[What this task involves]: The answer must match the listing exactly, with every line written out again.

━━━━━━━━━━

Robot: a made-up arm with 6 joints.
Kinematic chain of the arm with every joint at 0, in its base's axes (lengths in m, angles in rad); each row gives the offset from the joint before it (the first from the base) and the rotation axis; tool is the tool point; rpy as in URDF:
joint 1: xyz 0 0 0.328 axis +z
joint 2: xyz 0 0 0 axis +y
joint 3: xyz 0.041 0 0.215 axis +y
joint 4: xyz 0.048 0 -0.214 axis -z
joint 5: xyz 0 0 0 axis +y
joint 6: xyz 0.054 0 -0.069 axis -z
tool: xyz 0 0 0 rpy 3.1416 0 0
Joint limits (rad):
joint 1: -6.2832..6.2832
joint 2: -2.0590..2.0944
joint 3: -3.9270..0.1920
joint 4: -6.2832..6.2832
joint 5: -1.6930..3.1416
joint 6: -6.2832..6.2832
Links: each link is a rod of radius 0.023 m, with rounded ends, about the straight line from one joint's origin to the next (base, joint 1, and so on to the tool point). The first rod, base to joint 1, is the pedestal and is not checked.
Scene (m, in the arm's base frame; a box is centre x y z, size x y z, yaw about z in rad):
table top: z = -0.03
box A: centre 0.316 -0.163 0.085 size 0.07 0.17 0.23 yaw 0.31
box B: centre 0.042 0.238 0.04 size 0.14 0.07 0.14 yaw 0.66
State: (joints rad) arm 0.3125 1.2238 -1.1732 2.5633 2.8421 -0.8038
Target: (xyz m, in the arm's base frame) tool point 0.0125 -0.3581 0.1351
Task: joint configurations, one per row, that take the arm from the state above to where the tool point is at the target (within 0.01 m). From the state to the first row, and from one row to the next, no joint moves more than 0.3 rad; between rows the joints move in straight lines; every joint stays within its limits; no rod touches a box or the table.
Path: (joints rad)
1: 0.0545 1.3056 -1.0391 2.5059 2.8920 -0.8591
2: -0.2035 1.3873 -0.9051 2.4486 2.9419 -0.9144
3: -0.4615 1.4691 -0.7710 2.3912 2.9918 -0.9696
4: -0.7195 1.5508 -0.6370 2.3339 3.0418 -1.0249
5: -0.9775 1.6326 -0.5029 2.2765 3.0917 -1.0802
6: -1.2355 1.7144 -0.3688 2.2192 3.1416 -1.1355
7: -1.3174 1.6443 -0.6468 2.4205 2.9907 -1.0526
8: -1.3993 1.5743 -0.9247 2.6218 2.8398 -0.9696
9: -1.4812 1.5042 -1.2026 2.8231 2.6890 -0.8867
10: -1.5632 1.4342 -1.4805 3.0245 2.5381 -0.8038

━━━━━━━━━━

[Result of this task]:
Robot: a made-up arm with 6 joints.
Kinematic chain of the arm with every joint at 0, in its base's axes (lengths in m, angles in rad); each row gives the offset from the joint before it (the first from the base) and the rotation axis; tool is the tool point; rpy as in URDF:
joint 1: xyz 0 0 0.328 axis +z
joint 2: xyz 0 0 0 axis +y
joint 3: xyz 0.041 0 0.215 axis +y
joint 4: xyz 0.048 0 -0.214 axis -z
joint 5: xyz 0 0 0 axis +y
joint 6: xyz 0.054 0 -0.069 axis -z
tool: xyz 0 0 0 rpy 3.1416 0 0
Joint limits (rad):
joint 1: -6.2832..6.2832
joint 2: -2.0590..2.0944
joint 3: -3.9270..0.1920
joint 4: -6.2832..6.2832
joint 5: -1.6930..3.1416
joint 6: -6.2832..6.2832
Links: each link is a rod of radius 0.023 m, with rounded ends, about the straight line from one joint's origin to the next (base, joint 1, and so on to the tool point). The first rod, base to joint 1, is the pedestal and is not checked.
Scene (m, in the arm's base frame; a box is centre x y z, size x y z, yaw about z in rad):
table top: z = -0.03
box A: centre 0.316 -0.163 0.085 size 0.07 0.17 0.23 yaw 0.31
box B: centre 0.042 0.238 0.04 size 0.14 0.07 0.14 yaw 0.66
State: (joints rad) arm 0.3125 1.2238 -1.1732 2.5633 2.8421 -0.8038
Target: (xyz m, in the arm's base frame) tool point 0.0125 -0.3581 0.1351
Task: joint configurations, one per row, that take the arm from the state above to where the tool point is at the target (within 0.01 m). From the state to the first row, and from one row to the next, no joint moves more than 0.3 rad; between rows the joints move in straight lines; every joint stays within its limits; no rod touches a box or the table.
Path: (joints rad)
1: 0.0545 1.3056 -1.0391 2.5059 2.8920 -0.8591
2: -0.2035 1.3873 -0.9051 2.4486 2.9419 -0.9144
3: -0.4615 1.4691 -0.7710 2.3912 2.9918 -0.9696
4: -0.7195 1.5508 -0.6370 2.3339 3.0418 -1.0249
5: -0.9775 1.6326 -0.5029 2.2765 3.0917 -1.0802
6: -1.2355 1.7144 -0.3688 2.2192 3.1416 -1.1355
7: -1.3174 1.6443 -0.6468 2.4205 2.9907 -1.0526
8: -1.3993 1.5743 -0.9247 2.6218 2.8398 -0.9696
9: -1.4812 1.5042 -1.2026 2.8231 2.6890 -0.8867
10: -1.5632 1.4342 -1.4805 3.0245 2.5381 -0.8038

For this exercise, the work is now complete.